Classical and Quantum Dynamics in a Random Magnetic Field

TL;DR

This paper investigates the spectral properties of a quantum particle in a non-uniform magnetic field using supersymmetry, revealing universal Wigner-Dyson statistics and connecting quantum modes to classical irreversible dynamics.

Contribution

It introduces a novel analysis linking classical irreversible dynamics with quantum spectral statistics in a magnetic field using supersymmetry.

Findings

Classical density relaxation is governed by irreversible dynamics despite time-reversible kinetic equations.

Low-lying quantum modes correspond to classical eigenmodes, with a spectral gap separating higher modes.

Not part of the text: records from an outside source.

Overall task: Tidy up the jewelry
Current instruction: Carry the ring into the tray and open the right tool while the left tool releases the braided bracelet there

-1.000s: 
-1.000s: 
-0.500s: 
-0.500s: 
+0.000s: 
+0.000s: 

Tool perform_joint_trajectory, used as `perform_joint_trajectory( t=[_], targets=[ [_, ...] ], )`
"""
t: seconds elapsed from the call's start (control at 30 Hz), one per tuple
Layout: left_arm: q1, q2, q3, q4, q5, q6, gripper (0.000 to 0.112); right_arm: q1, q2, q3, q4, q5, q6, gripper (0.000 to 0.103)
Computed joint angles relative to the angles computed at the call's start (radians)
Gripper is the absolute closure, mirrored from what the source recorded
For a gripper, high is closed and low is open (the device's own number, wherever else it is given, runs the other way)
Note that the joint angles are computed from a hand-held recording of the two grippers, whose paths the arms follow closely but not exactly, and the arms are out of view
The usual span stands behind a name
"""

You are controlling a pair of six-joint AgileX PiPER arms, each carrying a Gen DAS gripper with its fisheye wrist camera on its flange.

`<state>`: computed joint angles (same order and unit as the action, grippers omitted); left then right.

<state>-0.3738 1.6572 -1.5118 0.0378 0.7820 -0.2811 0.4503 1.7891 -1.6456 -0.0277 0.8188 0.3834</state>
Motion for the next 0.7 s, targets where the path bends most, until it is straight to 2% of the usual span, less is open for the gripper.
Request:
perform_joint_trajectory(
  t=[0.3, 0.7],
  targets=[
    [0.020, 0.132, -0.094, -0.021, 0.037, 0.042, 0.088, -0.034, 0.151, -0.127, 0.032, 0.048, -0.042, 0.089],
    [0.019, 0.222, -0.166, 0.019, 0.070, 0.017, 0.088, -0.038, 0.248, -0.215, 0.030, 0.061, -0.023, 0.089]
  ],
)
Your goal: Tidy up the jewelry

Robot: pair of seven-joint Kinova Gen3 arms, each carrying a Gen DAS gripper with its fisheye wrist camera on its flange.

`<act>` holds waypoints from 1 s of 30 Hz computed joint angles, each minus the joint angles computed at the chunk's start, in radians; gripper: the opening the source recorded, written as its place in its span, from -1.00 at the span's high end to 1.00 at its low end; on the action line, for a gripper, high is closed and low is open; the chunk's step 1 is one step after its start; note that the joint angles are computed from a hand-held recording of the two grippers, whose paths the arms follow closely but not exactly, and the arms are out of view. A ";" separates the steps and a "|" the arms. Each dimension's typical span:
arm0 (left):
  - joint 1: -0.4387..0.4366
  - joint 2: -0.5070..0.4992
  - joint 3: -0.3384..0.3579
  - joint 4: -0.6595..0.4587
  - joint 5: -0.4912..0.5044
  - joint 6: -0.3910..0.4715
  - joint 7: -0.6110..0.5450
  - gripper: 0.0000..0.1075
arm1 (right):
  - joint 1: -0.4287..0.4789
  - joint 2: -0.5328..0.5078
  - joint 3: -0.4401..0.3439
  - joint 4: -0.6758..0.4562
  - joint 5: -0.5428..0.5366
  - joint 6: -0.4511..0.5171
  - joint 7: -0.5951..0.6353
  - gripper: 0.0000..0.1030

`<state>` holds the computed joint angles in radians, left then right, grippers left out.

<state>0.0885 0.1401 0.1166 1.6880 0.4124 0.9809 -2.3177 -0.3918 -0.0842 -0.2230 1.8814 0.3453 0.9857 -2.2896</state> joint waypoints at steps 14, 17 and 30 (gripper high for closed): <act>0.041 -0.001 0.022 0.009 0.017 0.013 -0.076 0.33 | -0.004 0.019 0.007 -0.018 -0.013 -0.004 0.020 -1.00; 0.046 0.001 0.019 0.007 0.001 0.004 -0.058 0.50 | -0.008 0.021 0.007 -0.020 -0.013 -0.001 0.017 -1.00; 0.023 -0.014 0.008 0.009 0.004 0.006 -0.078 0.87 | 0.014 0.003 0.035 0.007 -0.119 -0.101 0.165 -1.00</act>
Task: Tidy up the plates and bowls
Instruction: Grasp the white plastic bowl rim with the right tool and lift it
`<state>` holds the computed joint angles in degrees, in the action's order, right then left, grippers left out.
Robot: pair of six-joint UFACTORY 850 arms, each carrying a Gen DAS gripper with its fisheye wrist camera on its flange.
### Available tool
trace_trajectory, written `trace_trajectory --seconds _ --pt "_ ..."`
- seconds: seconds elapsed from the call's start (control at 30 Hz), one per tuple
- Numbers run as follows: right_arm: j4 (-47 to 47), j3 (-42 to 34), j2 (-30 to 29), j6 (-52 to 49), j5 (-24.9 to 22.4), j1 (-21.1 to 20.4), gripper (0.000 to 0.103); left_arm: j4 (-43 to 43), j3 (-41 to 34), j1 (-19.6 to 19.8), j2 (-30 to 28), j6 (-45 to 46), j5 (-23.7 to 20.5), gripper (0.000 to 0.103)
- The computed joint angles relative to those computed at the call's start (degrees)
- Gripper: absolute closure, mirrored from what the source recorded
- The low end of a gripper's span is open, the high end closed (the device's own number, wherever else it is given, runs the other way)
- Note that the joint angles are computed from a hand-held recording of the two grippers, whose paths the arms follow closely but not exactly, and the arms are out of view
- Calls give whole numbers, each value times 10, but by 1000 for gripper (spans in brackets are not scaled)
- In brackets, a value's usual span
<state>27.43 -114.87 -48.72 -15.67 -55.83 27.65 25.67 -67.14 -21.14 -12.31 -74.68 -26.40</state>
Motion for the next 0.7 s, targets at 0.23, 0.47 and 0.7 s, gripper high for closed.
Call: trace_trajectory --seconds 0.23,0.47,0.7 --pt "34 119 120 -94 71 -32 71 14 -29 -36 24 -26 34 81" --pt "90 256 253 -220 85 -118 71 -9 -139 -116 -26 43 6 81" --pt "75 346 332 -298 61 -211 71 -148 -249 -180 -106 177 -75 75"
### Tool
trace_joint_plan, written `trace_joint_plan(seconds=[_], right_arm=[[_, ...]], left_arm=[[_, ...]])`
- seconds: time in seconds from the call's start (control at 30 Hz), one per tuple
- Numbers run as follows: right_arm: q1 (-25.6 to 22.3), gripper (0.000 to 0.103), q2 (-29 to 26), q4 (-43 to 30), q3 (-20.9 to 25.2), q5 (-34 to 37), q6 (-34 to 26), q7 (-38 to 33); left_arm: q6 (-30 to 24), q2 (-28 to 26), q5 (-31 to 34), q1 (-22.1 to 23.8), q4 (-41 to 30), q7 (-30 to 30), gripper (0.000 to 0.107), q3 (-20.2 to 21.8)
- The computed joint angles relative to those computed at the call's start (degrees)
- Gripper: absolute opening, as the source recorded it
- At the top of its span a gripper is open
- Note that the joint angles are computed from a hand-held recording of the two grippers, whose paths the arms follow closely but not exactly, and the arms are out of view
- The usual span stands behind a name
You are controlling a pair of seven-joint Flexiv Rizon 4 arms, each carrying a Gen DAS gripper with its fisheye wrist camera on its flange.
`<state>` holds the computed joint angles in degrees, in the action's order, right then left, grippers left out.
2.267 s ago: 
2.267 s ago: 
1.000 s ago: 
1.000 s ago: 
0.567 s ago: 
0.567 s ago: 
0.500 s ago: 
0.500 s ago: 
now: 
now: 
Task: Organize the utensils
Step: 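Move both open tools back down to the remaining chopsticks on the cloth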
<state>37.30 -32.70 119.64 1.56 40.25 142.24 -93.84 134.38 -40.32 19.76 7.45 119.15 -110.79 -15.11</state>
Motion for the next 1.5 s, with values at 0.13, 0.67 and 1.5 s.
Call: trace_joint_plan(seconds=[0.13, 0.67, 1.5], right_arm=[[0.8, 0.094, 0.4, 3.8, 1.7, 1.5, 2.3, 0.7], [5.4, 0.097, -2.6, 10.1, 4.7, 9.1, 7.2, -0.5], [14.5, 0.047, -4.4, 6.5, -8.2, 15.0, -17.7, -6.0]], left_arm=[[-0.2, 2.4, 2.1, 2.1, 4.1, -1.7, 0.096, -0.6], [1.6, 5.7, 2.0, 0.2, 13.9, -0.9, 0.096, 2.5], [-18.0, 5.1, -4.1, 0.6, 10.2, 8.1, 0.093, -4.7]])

Long-time quantum behavior exhibits universal Wigner-Dyson spectral statistics.

Abstract

Using the supersymmetry approach, we study spectral statistical properties of a two-dimensional quantum particle subject to a non-uniform magnetic field. We focus mainly on the problem of regularisation of the field theory. Our analysis begins with an investigation of the spectral properties of the purely classical evolution operator. We show that, although the kinetic equation is formally time-reversible, density relaxation is controlled by {\em irreversible} classical dynamics. In the case of a weak magnetic field, the effective kinetic operator corresponds to diffusion in the angle space, the diffusion constant being determined by the spectral resolution of the inhomogeneous magnetic field. Applying these results to the quantum problem, we demonstrate that the low-lying modes of the field theory are related to the eigenmodes of the irreversible classical dynamics, and the higher modes are separated from the zero mode by a gap associated with the lowest density relaxation rate. As a consequence, we find that the long-time properties of the system are characterised by universal Wigner-Dyson statistics. For a weak magnetic field, we obtain a description in terms of the quasi one-dimensional non-linear $\sigma$-model.